DIRECTIONS FOR THIS TASK: Write the full listing out again, word for word, but omit the pictures.

◆ ◆ ◆ ◆

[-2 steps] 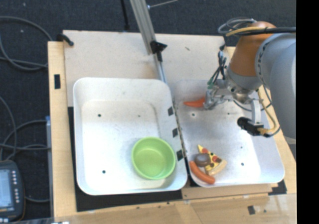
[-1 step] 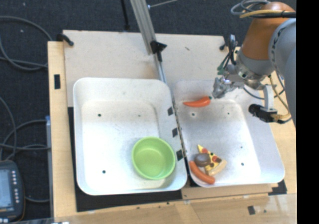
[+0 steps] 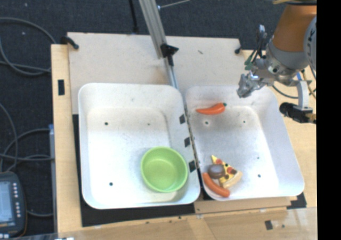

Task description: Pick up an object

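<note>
Above the right bin's [image 3: 277, 143] far edge, the gripper [image 3: 245, 90] hovers, finger state unreadable; reaching continues, next descending onto the chilli [image 3: 211, 109] nearby.

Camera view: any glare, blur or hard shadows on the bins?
Camera view: lighting soft and even, no glare on the two shallow white plastic bins; faint shadow under the orange chili pepper toy; the arm's two-finger gripper looks slightly soft.

An orange chili pepper [image 3: 211, 109] with a green stem lies flat near the right bin's [image 3: 277, 143] far wall.
</note>
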`<action>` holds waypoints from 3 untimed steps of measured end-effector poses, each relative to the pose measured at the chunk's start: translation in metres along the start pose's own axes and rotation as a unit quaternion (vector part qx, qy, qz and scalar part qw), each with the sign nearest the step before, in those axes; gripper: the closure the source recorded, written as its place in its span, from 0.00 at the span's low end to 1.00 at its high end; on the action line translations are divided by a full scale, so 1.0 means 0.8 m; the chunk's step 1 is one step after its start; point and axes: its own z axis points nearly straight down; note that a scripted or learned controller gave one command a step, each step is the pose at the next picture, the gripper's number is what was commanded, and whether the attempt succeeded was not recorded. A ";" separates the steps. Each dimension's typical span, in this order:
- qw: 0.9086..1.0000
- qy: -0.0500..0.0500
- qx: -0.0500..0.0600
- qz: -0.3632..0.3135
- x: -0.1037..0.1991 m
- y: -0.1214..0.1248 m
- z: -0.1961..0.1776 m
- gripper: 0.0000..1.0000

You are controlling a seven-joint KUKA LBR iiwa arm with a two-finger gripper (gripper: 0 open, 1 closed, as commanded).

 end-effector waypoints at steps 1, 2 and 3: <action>1.000 0.001 0.002 -0.002 0.000 0.001 -0.021 1.00; 1.000 0.001 0.004 -0.003 0.045 -0.039 -0.023 1.00; 1.000 0.000 0.004 -0.003 0.094 -0.068 -0.011 1.00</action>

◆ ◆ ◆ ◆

RESULT OF THIS EXERCISE:
[-2 steps] 
[-1 step] 
[+0 steps] 

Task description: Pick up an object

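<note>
Above the right bin's [image 3: 277, 143] far edge, the gripper [image 3: 245, 90] hovers, finger state unreadable; reaching continues, next descending onto the chilli [image 3: 211, 109] nearby.

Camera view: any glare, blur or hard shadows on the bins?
Camera view: lighting soft and even, no glare on the two shallow white plastic bins; faint shadow under the orange chili pepper toy; the arm's two-finger gripper looks slightly soft.

An orange chili pepper [image 3: 211, 109] with a green stem lies flat near the right bin's [image 3: 277, 143] far wall.
</note>
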`<action>` holds waypoints from 3 untimed steps of measured end-effector poses, each relative to the pose measured at the chunk's start: translation in metres along the start pose's own axes and rotation as a unit quaternion (vector part qx, qy, qz and scalar part qw), each with the sign nearest the step before, in those axes; gripper: the closure the source recorded, written as its place in its span, from 0.00 at the span's low end to 1.00 at its high end; on the action line translations are divided by a full scale, so 1.0 means 0.8 m; the chunk's step 1 is one step after its start; point and axes: its own z axis points nearly straight down; note that a scripted or learned controller gave one command a step, each step is the pose at the next picture, the gripper's number is what was commanded, and whether the attempt succeeded was not recorded. A ";" separates the steps. Each dimension's typical span, in this order:
- qw: 0.9086..1.0000
- qy: -0.0500..0.0500
- qx: -0.0500..0.0600
- qz: -0.3632..0.3135
- x: -0.1037..0.1991 m
- y: -0.1214..0.1248 m
- z: -0.1961..0.1776 m
- gripper: 0.0000..1.0000

You are controlling a seven-joint KUKA LBR iiwa arm with a two-finger gripper (gripper: 0 open, 1 closed, as commanded).

 end-effector waypoints at steps 1, 2 and 3: <action>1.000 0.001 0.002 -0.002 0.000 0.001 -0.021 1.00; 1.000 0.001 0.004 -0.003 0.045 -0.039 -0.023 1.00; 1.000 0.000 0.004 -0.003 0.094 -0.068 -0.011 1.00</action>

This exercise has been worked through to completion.